The accompanying graph shows the yield on those Consols and their pre-Goschen predecessors since 1727. The Battle of Waterloo in 1815, marking the end of the costly Napoleanic Wars with France, paved the way for an 80-year bull market that peaked in 1897 as the running yield on Consols fell to just 2.21 per cent. Fifty years later, the end of World War II opened a new era of mass consumption. An unprecedented surge in inflation and interest rates followed, reaching a climax in 1975 before a complete reversal into today's environment of deflation and quantitative easing.

This is why Mr Osborne, like Mr Goschen and Mr Churchill before him, has been able to convert old debt to new. As the graph shows, yields in the late 1880s had fallen below 3 per cent for the first time since the mid-18th century, offering the Victorian chancellor a golden opportunity to cheapen the government's interest payments on the national debt. Likewise, 30-year gilt yields in April were around 2.5 per cent, offering today's debt-minded chancellor a similar conversion opportunity on those 2½% Consols.

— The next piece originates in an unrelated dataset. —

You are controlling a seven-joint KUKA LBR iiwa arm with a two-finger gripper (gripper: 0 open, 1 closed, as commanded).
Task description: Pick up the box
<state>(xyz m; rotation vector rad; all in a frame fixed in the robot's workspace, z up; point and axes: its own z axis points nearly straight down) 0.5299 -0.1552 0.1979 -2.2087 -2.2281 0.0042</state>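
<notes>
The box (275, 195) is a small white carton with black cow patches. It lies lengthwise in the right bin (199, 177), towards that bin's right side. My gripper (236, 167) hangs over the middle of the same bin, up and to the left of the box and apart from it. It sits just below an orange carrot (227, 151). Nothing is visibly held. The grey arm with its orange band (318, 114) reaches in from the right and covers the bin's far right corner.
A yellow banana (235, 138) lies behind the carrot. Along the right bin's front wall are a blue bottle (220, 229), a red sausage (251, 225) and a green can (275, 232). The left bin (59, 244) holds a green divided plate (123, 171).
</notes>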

This parallel carries with it the obvious implication that buying 30-year gilts today, at a yield of about 2.5 per cent, may be a similarly bad investment to Groschen's Consols. Of course, history is never that simple: we live in a very different monetary era of fiat currencies, and if the global economy is entering a period of 'secular stagnation', as many sensible people believe, low interest rates should be here to stay for years. But the record of nearly three centuries shows just how extreme investors' demand for long-term debt has become.